Prepare and label new 1.5 milliliter microcentrifuge tubes. Set up a 0.45 micrometer filter by removing the plunger from a five-milliliter syringe. Screw the syringe hub into the top end of the 0.45 micrometer filter and position the bottom end of the filter into a labeled microcentrifuge tube.
Then, centrifuge the mixture for 10 minutes at 1000 G and four degrees Celsius to pellet debris. Use a P-200 micropipette to transfer the supernatant into the syringe. After reinserting the plunger into the syringe, slowly push the supernatant through the filter, allowing it to collect in the labeled 1.5 milliliter microcentrifuge tube.
Remove the syringe plunger again. Using a P-200 micropipette, add approximately 200 microliters of PBS into the syringe. Reinsert the plunger and slowly push the 200 microliters of PBS through the filter to flush any remaining supernatant into the labeled microcentrifuge tube.
Transfer the filtered solution to new 1.5 milliliter microcentrifuge tubes, suitable for speeds up to 200, 000 G.After closing the tubes, place them in the rotor of the micro ultracentrifuge to ensure they are balanced. Turn on the micro ultracentrifuge and set it to run for one hour at 100, 000 G and four degrees Celsius. Place the loaded rotor with the tubes inside the micro ultracentrifuge.

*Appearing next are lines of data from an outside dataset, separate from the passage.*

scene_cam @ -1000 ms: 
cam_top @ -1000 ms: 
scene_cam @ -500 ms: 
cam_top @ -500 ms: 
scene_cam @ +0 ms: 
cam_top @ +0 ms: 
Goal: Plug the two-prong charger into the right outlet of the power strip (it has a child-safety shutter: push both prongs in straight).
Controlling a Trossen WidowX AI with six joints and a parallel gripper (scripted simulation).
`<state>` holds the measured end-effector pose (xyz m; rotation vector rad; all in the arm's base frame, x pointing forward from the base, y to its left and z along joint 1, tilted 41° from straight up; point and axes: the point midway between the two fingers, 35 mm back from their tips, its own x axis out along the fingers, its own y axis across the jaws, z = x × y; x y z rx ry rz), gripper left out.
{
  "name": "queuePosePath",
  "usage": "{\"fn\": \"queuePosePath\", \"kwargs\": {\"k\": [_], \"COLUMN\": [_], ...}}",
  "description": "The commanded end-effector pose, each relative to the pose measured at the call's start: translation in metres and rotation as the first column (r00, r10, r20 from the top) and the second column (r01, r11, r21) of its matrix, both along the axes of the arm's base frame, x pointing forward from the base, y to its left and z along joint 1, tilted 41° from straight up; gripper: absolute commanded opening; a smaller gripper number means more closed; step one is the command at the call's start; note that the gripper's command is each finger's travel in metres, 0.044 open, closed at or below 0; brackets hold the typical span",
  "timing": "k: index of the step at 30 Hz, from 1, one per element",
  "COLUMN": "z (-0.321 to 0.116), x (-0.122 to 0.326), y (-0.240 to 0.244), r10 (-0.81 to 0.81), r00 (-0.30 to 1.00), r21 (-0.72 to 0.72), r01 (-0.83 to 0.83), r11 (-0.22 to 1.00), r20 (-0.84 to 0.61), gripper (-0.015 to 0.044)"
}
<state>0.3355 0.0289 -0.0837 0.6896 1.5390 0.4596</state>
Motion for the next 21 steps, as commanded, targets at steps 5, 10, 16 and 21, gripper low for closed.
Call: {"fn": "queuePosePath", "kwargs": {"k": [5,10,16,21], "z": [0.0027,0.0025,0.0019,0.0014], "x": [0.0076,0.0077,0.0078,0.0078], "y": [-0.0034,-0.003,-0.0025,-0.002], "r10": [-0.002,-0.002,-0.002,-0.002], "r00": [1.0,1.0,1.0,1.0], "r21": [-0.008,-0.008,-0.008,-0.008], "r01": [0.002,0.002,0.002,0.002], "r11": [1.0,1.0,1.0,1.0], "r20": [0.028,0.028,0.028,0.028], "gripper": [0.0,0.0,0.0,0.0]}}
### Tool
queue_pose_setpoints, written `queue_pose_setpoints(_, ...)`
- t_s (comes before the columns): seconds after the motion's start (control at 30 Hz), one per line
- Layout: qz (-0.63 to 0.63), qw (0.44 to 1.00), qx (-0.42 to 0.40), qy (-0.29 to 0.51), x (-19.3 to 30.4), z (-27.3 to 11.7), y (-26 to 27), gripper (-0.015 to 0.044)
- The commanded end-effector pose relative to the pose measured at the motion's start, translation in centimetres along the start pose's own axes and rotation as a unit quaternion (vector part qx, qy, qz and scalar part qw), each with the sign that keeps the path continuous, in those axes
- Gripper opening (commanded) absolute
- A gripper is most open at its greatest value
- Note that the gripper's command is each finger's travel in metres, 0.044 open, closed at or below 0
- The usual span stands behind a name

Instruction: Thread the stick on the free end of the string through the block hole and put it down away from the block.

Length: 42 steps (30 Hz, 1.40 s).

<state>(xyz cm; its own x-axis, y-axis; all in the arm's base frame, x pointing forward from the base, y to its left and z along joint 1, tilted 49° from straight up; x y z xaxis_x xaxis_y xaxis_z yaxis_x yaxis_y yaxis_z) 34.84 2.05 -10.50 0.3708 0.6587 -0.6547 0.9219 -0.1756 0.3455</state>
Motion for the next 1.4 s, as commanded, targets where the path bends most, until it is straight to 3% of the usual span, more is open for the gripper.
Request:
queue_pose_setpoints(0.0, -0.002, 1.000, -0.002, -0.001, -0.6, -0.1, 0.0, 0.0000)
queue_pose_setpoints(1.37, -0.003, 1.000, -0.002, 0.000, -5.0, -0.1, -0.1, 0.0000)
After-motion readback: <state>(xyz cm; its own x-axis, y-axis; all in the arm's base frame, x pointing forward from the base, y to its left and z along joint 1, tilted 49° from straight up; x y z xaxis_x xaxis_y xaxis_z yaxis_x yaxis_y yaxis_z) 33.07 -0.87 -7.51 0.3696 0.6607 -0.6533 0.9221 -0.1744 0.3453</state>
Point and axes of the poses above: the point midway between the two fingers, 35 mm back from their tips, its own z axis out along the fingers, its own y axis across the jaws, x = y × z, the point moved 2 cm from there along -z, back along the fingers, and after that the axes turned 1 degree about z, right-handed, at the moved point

Close the lid and turn on the vacuum to initiate the process. Once the vacuum reaches level two, press the start button and wait for the centrifugation process to complete. After the centrifugation cycle is complete, click the vacuum button to repressurize the chamber before removing the rotor and tubes.
Carefully remove the supernatant from each tube using a P-200 micropipette. Then, use the same P-200 micropipette to add 50 microliters of PBS to each tube.